Despite this existential (and literal) transience, the duo eventually makes their way, at the film’s end, to New Orleans. This excursion not only involves some of the most decadent scenes in Easy Rider, but some of the most visually shocking as well. When Billy and the Captain enter the cemetery and first take LSD with the two prostitutes they’ve picked up, nothing seems to be amiss — the lighting and angle of the camera almost make the scene look like a bad public service announcement on the dangers of drug use. What follows, however, is anything but conventional cinema; super-fast edits, jarring sound effects, Catholic prayers and shots of the Virgin Mary attempt to replicate the sensation of a ‘bad trip’ for the audience. What we see is what the characters are supposed to be experiencing — a level of subjectivity more common to French Impressionist cinema than within the conventions of Hollywood.

The films closing scene is also very visually startling, in addition to it being narratively curious. Almost without warning and within only two minutes of screen time, both Billy and the Captain are shot down on the road by a shotgun-wielding man in a truck. This final episode in the story of the travelers is not only narratively idiosyncratic — no falling action or conclusion with a happy ending — but provides an interesting visual metaphor. After Billy is shot, the Captain circles back aid his dying friend. Right before he leaves to get help, the Captain removes his jacket and covers Billy with it, leaving an image of the American flag lying face-up on his body.

This moment, in which the flag, which is supposed to be protecting the hippie motorcyclist, is the same flag that the man in the truck uses to justify his hatred, is rife with maudlin irony. Even though the American flag looks the same to both men, there is a great difference in opinion over what it really stands for. On one side is exceptionalism and the American dream; on the other is the death of that dream, where progress is no longer — as American sociologist Robert Nisbet explains it — an “unalterable destiny with our civilization as the essence” (“Foreign Policy and The American Mind”, Commentary, September 1961).

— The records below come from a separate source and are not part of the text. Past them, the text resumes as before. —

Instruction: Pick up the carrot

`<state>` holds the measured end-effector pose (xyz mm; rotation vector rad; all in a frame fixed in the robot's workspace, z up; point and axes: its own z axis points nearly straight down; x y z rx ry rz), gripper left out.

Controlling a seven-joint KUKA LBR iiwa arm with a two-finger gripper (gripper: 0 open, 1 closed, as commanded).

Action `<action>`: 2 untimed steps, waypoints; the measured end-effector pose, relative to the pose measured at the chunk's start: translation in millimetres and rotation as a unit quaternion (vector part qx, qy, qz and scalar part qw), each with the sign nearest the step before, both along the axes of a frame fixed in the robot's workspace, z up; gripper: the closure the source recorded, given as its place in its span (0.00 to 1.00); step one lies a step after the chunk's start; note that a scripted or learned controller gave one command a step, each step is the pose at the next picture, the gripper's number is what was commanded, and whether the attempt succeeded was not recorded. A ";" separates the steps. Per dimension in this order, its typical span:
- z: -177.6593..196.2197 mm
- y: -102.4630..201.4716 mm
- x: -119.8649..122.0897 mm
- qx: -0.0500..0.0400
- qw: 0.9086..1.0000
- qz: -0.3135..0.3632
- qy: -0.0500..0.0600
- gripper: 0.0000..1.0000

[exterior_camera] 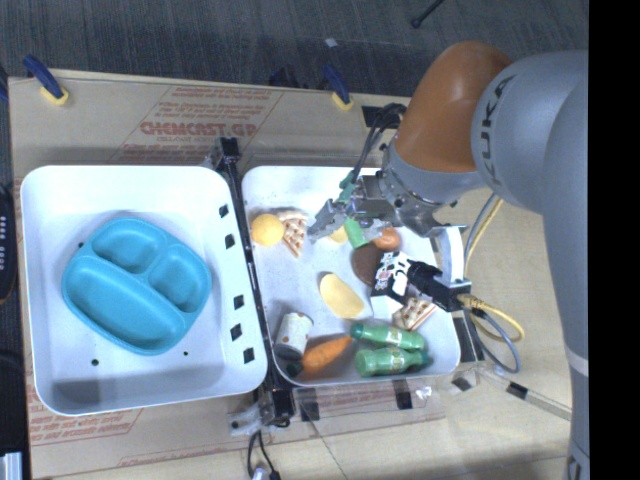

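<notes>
the carrot [327, 353] lies at the near edge of the right bin [300, 180], down by its front wall, with a grey can [292, 330] touching its left end and green bottles [390, 348] just beside its right end. its long axis runs roughly left to right across the view, tilted a little so the right end sits higher. the gripper [345, 213] hangs over the far half of the same bin, so the carrot is toward the view's bottom from it and slightly left, with a yellow slice [341, 295] between them. whether the jaws are wide or narrow i cannot tell. i judge the coming move needs a reach toward the front wall and a wrist turn to close across the carrot's short width. readable writing: "chemcast gp" in red on the brown board [190, 118] behind the bins, and part of "kuka" on the arm [520, 118]. the left bin [40, 298] holds a blue tray [135, 283].
</notes>
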<state>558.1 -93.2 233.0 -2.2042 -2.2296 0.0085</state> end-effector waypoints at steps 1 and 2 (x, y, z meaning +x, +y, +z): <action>-66.6 -22.8 -34.9 0.000 0.997 0.080 0.000 0.00; -141.8 -51.3 -82.0 0.001 1.000 0.030 0.000 0.00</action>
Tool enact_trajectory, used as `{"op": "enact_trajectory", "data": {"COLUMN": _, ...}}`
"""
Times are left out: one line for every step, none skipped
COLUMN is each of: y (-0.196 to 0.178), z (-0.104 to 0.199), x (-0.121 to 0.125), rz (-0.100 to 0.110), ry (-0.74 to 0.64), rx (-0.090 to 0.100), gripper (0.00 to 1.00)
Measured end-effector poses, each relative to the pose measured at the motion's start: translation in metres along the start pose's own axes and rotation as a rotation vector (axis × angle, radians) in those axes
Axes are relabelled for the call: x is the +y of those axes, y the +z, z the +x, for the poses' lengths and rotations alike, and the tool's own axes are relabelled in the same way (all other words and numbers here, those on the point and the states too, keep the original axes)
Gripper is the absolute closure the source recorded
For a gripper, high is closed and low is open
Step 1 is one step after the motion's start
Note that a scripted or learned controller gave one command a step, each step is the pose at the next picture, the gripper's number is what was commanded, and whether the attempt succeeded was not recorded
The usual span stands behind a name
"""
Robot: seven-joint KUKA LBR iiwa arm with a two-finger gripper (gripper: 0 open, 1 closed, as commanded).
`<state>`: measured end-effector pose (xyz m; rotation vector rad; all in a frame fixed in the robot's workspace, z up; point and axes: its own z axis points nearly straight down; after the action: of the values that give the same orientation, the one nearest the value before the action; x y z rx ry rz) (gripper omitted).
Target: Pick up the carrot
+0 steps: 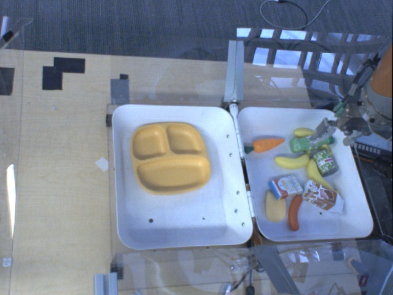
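While carrot [268, 145] lies untouched at right bin's [362, 217] 10 o'clock, nothing's done. Gripper [328, 129] hangs at 1 o'clock; grip state unclear. Reach, grasp, lift all remain.

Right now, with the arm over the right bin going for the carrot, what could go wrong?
1. The gripper hangs over the green toy, apart from the carrot, so it may grab the wrong item.
2. The carrot lies close to the right bin's left wall, which could block a finger.
3. A banana sits just below the carrot and could get nudged.
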<state>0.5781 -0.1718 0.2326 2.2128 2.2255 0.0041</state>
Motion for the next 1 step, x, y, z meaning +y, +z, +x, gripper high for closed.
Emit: {"op": "enact_trajectory", "data": {"y": 0.0649, "z": 0.0388, "x": 0.0547, "rz": -0.001, "ry": -0.128, "rx": 0.000, "gripper": 0.00}}
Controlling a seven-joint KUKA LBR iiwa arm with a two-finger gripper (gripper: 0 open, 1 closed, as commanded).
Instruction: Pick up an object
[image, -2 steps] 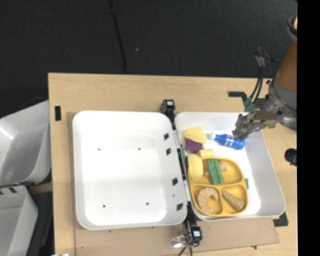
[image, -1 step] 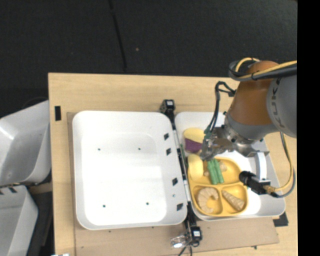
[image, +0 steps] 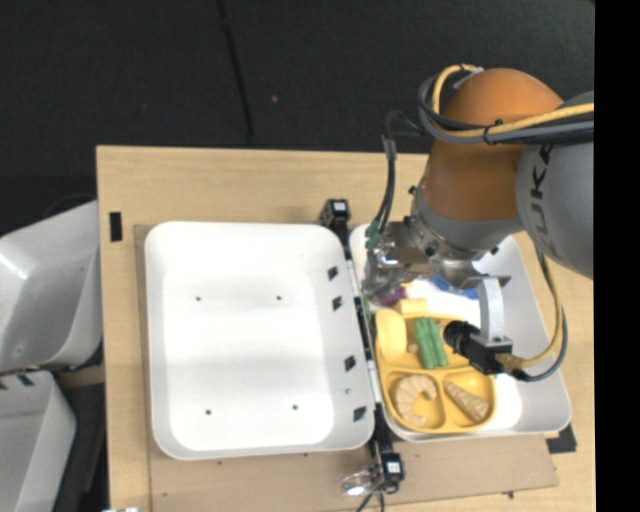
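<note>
1. The grey arm (image: 480, 190), orange band above its wrist, reaches in from the right and hangs low over the right-hand bin (image: 540, 400), its bulk covering that bin's upper half.

2. The left-hand bin (image: 240, 335) lies just beside the right-hand bin, across the shared rim.

3. Inside the right-hand bin, against its left and lower walls, rests a yellow divided tray (image: 432, 385). Its long axis runs roughly top to bottom of the view.

4. A green stick-like piece (image: 430, 342) lies on the tray's upper part, lengthwise with it; two tan pieces (image: 440, 398) sit in the lower compartments.

5. The gripper (image: 392, 268) sits near the bin's upper left corner, above the tray's top end. The tray's contents lie below and slightly right of it, so the pick likely turns on a shift that way. How its jaws are set cannot be told.
</note>
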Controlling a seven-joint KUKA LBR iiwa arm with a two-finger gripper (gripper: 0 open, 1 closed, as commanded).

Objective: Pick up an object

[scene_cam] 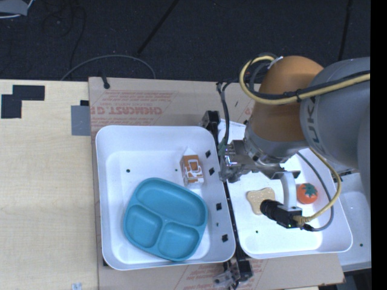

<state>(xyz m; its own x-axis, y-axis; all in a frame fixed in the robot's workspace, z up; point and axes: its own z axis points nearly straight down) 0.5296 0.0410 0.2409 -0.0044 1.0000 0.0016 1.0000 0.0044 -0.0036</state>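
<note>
In the left bin (112, 162) lie a blue divided plate (163, 219) and, just beyond it, a small white and orange box (192, 169). A beige flat piece (260, 198) and a red-orange toy fruit with a green top (306, 193) rest in the right bin (302, 240). My gripper (242, 169) hangs over the left part of the right bin, close to the divider. It is mostly hidden under the grey and orange wrist (281, 110). I see nothing held in it.
A black connector (283, 214) with a yellow cable sticks out below the wrist, just in front of the beige piece. The bins stand on a cardboard sheet (139, 104). A pale wooden bench (42, 186) stretches to the left.
</note>
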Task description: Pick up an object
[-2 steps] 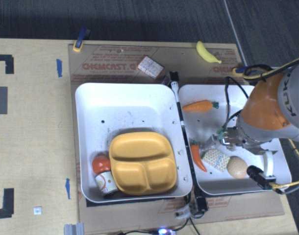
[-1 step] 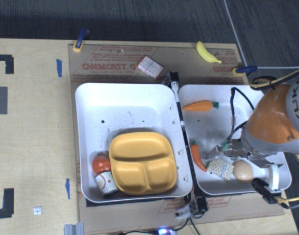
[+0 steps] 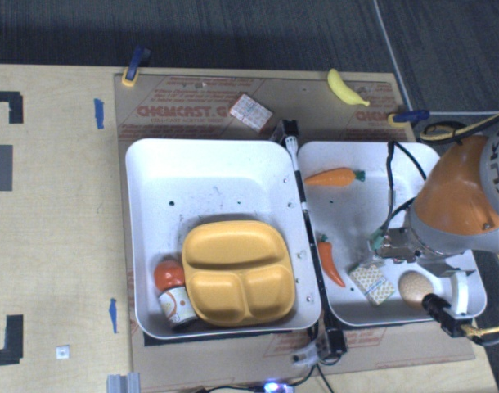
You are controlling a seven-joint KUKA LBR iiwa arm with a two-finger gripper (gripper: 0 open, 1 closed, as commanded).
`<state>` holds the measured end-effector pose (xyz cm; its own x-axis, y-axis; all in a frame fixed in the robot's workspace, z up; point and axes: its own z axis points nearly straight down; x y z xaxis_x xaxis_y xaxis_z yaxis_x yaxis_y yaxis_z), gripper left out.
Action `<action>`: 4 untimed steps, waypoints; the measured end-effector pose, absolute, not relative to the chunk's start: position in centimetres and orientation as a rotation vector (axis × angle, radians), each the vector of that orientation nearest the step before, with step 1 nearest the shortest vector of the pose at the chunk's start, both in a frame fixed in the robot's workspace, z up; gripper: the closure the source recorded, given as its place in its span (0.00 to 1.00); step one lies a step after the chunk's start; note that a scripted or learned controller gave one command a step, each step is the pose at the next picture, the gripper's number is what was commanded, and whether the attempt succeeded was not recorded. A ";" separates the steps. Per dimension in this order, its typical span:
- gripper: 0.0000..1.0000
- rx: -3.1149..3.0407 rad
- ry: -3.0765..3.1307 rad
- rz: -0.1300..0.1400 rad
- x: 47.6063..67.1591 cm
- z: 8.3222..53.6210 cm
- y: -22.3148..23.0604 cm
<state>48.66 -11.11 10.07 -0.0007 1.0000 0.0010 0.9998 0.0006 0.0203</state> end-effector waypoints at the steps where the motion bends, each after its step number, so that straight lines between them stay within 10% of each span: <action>1: 0.00 2.213 2.214 0.021 48.6 10.0 -11.1; 2: 0.00 2.218 2.220 0.006 48.1 8.6 -9.2; 3: 1.00 2.217 2.217 0.009 48.2 9.6 -9.2; 4: 0.00 2.217 2.217 0.009 48.2 9.6 -9.2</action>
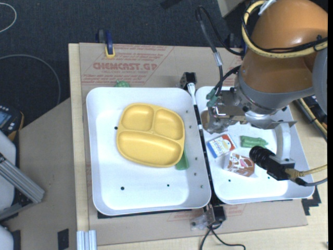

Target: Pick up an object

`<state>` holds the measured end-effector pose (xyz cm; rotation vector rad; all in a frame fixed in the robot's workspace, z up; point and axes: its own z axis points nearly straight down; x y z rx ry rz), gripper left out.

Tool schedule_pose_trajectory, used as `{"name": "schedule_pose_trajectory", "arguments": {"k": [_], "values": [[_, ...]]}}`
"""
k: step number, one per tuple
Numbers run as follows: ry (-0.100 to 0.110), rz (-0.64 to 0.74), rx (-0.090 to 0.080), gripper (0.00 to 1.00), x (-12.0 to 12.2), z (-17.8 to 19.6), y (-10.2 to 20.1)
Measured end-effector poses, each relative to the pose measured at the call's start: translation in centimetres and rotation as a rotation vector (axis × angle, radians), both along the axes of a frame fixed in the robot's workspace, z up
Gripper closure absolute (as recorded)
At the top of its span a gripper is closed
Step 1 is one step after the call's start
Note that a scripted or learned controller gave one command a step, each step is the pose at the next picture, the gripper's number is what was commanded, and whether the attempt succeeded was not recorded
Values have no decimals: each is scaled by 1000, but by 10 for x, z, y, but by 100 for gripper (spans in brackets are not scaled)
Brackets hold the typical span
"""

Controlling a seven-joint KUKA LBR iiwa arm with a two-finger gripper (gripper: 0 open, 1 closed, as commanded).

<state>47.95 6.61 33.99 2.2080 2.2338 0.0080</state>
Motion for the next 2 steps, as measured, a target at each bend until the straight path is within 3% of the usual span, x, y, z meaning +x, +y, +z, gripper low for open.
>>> {"name": "schedule_pose_trajectory", "arguments": {"k": [1,2], "values": [[-11,-11,-1,100,1,109,-23],[10,-7,-3,100,-1,61,15]]}}
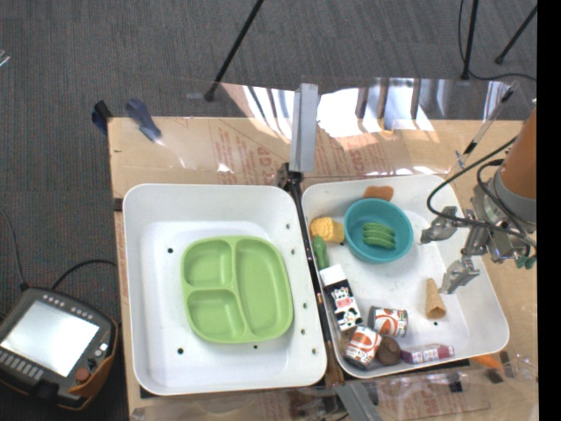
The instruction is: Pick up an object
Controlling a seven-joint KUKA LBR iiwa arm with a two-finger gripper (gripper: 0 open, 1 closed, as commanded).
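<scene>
The metal pincer [451,254] is seen spread wide with nothing in it, near the table's right edge, just above the small brown cone [435,298] in the right white bin [491,318].

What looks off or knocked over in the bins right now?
Nothing spilled or damaged. In the right bin, two cans and a milk carton lie on their sides, crowded at the near-left corner. The green tray sits flat in the left bin.

Green divided plate [237,288] in left bin [140,235]; pendant [53,345] on floor.
</scene>
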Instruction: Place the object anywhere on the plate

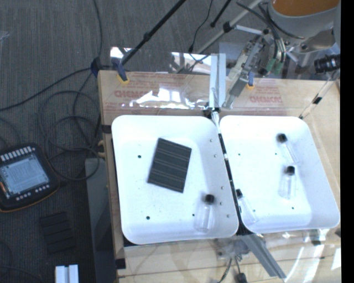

Dennis Hopper’s Easy Rider was the filmic signifier for a new ideological structure that began to congeal in 1960s America, a mode of thought that would be met with resistance by the ‘Establishment’. It was also the sign, along with movies like Arthur Penn’s Bonnie and Clyde (1967) and Mike Nichols’ The Graduate (1967), for a new era in American moviemaking. An era not about perpetuating the antiquated ideals of a nation through the medium of film, or upholding the status quo through conventional techniques. With a little bit of hand-wringing over who is ‘really right’ (for good measure), Easy Rider took the position that Tocqueville’s assessment had fallen short in the second half of the 20th century. It showed not a seedy underbelly of America, but a frustrated ‘other half’ expressing itself though an unconventional narrative, soundtrack and visual composition. Through the antics of Billy and the Captain we can see what happens to the American dream deferred — first it dries, like a raisin in the sun; then it explodes.